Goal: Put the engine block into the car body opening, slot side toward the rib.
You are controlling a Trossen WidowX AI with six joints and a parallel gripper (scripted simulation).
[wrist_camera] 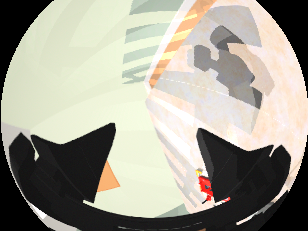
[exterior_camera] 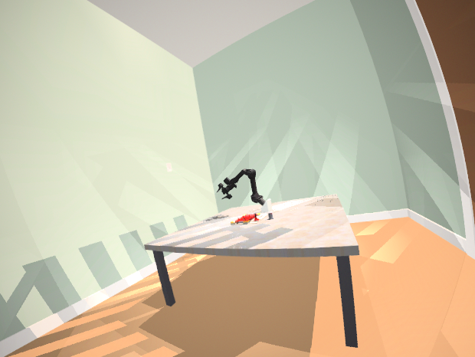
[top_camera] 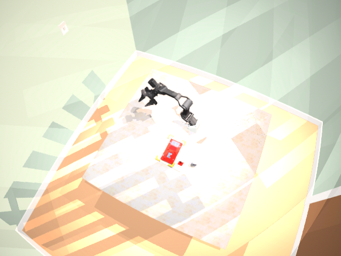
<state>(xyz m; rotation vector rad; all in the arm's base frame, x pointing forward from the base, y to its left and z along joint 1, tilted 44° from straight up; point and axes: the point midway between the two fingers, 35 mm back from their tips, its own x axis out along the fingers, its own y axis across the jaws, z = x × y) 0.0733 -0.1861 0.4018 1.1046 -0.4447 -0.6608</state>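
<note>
The engine block is 23 cm ahead of my gripper tip, 55 cm to the left of it and 20 cm below it.
</note>
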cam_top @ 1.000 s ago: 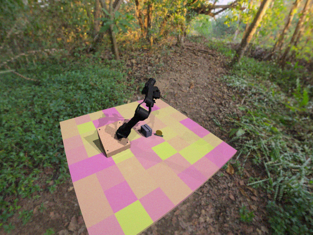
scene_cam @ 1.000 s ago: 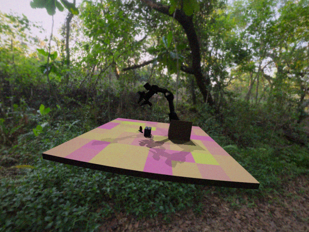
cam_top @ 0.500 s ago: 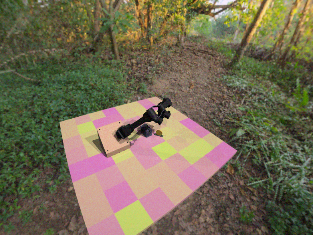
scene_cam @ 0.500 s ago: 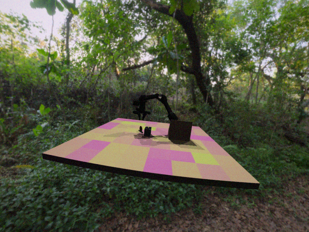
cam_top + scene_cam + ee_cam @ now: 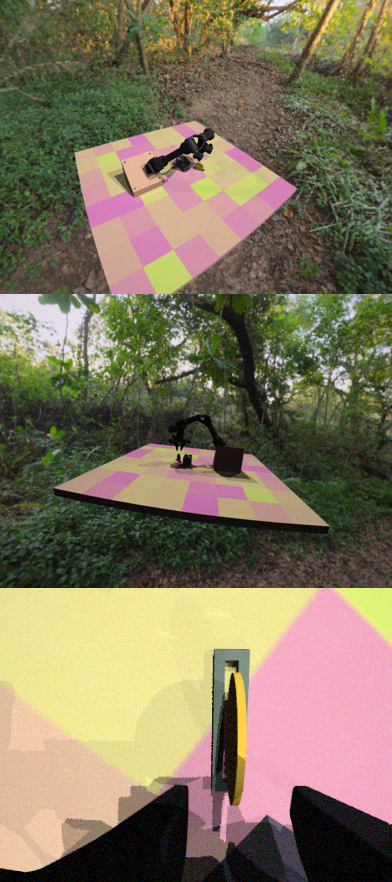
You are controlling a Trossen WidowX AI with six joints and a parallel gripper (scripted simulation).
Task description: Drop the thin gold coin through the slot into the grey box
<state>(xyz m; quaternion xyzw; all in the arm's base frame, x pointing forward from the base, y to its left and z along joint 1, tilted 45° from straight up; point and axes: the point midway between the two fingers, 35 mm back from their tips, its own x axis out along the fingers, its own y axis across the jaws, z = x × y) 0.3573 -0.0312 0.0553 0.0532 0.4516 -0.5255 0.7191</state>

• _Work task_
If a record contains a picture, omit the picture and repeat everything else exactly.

• _Solution to the exercise_
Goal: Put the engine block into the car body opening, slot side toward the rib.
You are controlling a Trossen WidowX AI with six joints and a parallel gripper (scripted simulation).
[wrist_camera] 
[exterior_camera] 
[top_camera] 
<state>(xyz m; rotation vector rad; all in the arm's base frame, x pointing forward from the base, y to its left and z along joint 1, tilted 44° from straight up; point and axes: the point midway between the two fingers, 35 mm back from their tips, its own x axis out along the fingers, its own y axis across the jaws, z = x × y) 0.0733 -0.1861 0.4018 1.1046 -0.4447 -0.6608</state>
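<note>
The engine block is 23 cm ahead of my gripper tip, 55 cm to the left of it and 20 cm below it.
</note>
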cam_top @ 1.000 s ago: 
scene_cam @ 1.000 s ago: 
cam_top @ 0.500 s ago: 
scene_cam @ 0.500 s ago: 
cam_top + scene_cam + ee_cam @ now: 
You are controlling a Trossen WidowX AI with six joints and a parallel gripper (scripted simulation).
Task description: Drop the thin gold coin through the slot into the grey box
<state>(xyz m; quaternion xyzw; all in the arm's base frame, x pointing forward from the base, y to its left and z along joint 1, tilted 45° from straight up; point and axes: the point midway between the two fingers, 35 mm back from their tips, its own x axis out along the fingers, its own y axis across the jaws, z = x × y) 0.3573 -0.0312 0.0553 0.0532 0.4516 -0.5255 0.7191</state>

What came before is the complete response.